Zyanya and Tzimtzicha gave me identical looks of contempt as I led the twins aside and imparted the instructions, the urgent instructions I had just devised. It was difficult, for I had to speak fast, and in their native language of Coatlicamac, and they were so very stupid. But finally they both nodded a sort of dim comprehension and, with a shrug of hope and despair, I shoved them toward the Uandakuari.
Unprotesting, they accompanied him up one staircase; helped him to climb it, in fact, looking like a crab helping a toad. Just before they reached the balcony, the toad turned and called something to his son, in Poré, so hoarsely that I caught not a word. Tzimtzicha nodded obediently to his father, then turned to ask if I and my lady were ready to retire. She only hiccuped, so I said we were; it had been a long day. We followed the Crown Prince to the stairs on the other side of the hall.
Thus it happened that, there in Tzintzuntzani, for the first and only time in our married life, Zyanya and I slept with somebody besides each other. But please to remember, reverend friars, that we were both a bit drunk on the powerful chápari. Anyway, it was not exactly what it sounds, and I will do my best to explain.
Before leaving home, I had tried to tell Zyanya about the Purémpecha's predilection for inventive, voluptuous, and even perverse sexual practices. We had agreed that we would not evince surprise or disgust, whatever hospitality of that nature our hosts might offer us, but would decline i
t as graciously as possible. Or we thought we had so agreed. By the time the hospitality was provided, and we recognized it for what it was, we were already partaking. And we did not then recoil because—though she and I could never afterward decide whether it was wicked or innocuous—it was undeniably delightful.
As he led us toward the upper floor, Tzimtzicha turned and gave me an imitation of my own pimplike smirk, and inquired, "Will the knight and his lady wish separate rooms? Separate beds?"
"Certainly not," I said, and I said it in a chilly voice, before he might next suggest, "Separate partners?" or some other indecency.
"A conjugal chamber then, my lord," he said, agreeably enough. "But sometimes," he went on, casually, conversationally, "after a hard day's travel, even the most devoted couple may be fatigued. The court of Tzintzuntzani would think itself remiss if its guests should feel, ahem, too tired to indulge each other, even for a single night. Hence we offer a facility called atanatanarani. It enhances the adequacy of a man, the receptiveness of a woman, perhaps to an extreme they have never before enjoyed."
The word atanatanarani, as best I could unravel its elements, meant only "a bunching together." Before I could inquire how a bunching together could enhance anything, he had bowed us into our chambers, backed himself out, and slid shut the lacquered door.
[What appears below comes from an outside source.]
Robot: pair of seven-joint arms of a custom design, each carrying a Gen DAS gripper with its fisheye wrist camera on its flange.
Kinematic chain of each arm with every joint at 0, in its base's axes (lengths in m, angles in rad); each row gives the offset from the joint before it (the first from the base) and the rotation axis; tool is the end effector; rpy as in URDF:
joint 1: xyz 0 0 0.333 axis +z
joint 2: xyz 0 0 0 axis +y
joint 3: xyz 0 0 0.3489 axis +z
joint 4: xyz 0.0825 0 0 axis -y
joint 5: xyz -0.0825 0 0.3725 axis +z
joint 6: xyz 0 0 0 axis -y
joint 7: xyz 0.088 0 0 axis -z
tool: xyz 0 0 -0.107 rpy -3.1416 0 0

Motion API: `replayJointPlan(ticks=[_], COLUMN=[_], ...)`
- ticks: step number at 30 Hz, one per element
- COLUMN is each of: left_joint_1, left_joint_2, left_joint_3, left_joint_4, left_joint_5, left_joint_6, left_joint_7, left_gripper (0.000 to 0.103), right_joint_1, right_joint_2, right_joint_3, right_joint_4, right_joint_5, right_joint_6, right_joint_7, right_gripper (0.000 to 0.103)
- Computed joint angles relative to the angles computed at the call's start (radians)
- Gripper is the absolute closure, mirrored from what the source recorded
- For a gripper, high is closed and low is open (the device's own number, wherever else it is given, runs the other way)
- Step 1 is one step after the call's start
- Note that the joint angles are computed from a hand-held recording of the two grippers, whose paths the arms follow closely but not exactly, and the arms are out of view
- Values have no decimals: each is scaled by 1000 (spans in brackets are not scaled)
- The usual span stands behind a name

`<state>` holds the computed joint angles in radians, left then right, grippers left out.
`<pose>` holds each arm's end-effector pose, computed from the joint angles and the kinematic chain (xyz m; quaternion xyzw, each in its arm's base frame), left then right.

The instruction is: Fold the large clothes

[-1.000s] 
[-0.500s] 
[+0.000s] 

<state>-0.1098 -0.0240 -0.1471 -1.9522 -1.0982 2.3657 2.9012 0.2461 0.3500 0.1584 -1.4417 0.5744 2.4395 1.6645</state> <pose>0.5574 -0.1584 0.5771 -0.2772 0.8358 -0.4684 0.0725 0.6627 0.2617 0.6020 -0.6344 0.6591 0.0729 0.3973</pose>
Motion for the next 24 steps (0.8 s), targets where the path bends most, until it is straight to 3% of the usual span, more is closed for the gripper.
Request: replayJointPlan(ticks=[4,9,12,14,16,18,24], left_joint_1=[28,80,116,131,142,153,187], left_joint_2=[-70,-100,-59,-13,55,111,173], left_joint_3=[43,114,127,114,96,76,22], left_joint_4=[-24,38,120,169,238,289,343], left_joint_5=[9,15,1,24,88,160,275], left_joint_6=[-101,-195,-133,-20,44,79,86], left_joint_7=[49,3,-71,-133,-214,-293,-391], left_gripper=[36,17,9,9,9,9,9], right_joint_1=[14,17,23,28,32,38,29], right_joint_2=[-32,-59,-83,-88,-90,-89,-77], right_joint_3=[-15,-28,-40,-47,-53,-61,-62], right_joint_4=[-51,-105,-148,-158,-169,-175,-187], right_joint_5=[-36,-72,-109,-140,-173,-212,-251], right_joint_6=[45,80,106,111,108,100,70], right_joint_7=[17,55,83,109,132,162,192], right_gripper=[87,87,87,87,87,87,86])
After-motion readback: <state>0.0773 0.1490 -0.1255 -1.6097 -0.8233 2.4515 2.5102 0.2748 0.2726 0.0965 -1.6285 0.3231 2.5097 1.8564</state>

The lamplighted room contained the biggest, deepest, softest bed of piled quilts I had ever seen. There also awaited us two elderly slaves: one male, one female. I eyed them with apprehension, but they merely asked our permission to draw our baths. Adjoining the bedroom was a separate sanitary closet for each of us, complete with its own bathing trough and already hot steam room. My servant helped me sponge myself in the bath and afterward briskly pumiced me in the steam room, but he did nothing else, nothing untoward. I assumed that the slaves, the bathing and steaming were what the Crown Prince had meant by "a facility called atanatanarani." If so, it was but a civilized amenity, nothing obscene, and it had worked well. I felt refreshed and tingly-skinned and more than "adequate," as Tzimtzicha had put it, to "indulge" my wife.